Location
- Beenleigh, Queensland Australia 27°42′39″S 153°11′54″E﻿ / ﻿27.71083°S 153.19833°E

Information
- Type: Independent co-educational secondary day school
- Motto: In God we Trust
- Denomination: Roman Catholic
- Opened: 1982; 44 years ago
- Principal: Allison Elcoate
- Years: 7–12
- Enrolment: 942 (2023)
- Song: Sub tuum
- Affiliation: Association of Marist Schools of Australia
- Alumni: Old Trinitarians
- Website: trinitycollege.qld.edu.au

= Trinity College, Beenleigh =

Trinity College is an independent, Roman Catholic, co-educational secondary school located in , Queensland, Australia. It is administered by Brisbane Catholic Education and is a constituent school of the Queensland Catholic Education Commission.

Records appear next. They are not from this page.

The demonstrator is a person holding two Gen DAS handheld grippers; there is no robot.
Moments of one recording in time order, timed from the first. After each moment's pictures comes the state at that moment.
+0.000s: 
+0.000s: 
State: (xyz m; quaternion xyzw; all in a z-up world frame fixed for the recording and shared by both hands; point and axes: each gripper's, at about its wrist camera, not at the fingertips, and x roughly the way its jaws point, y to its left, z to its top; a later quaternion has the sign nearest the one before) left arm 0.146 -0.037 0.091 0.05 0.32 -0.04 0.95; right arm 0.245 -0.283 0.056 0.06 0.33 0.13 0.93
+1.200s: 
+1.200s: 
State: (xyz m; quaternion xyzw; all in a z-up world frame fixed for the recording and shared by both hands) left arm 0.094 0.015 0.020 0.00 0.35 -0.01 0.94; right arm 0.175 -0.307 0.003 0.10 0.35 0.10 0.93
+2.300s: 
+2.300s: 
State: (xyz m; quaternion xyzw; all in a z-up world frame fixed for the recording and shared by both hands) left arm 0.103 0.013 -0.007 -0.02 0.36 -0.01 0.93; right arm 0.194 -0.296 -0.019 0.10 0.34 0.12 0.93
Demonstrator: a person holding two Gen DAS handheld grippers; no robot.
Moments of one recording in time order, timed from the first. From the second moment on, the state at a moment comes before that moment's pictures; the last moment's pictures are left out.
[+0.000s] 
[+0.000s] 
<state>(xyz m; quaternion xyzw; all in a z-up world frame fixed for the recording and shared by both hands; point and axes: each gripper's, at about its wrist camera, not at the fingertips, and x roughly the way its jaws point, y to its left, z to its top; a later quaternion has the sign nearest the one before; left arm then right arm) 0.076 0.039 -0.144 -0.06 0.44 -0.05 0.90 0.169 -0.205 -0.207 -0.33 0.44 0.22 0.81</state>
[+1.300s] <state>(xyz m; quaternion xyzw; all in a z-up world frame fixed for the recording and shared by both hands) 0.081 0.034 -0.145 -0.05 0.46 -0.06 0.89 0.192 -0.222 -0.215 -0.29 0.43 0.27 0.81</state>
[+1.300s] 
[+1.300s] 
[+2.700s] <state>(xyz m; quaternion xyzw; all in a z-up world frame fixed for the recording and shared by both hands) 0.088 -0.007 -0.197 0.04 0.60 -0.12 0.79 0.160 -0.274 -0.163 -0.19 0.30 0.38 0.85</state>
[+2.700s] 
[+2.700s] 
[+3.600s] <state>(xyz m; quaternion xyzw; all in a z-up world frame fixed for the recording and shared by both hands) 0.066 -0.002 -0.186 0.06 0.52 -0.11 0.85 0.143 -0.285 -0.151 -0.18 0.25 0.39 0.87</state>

As of 2023, Trinity College had an enrolment of 942 students and a teaching staff of 72.

== History ==

The school opened on 25 January 1982 by the Marist Brothers, with the Sisters of St. Joseph joining the staff of the College for the first three years. It is near Saint Joseph's Tobruk Memorial School and convent, which were opened in October 1953. In comparison, Beenleigh State High School was opened in 1963. Saint Patrick's Catholic Church is in an adjoining street.

==Notable alumni==

- Michael Voss, AFL player, attended the school in the late 1980s.
- Jordan Membrey. AFLW player, attended the school in the 2010s.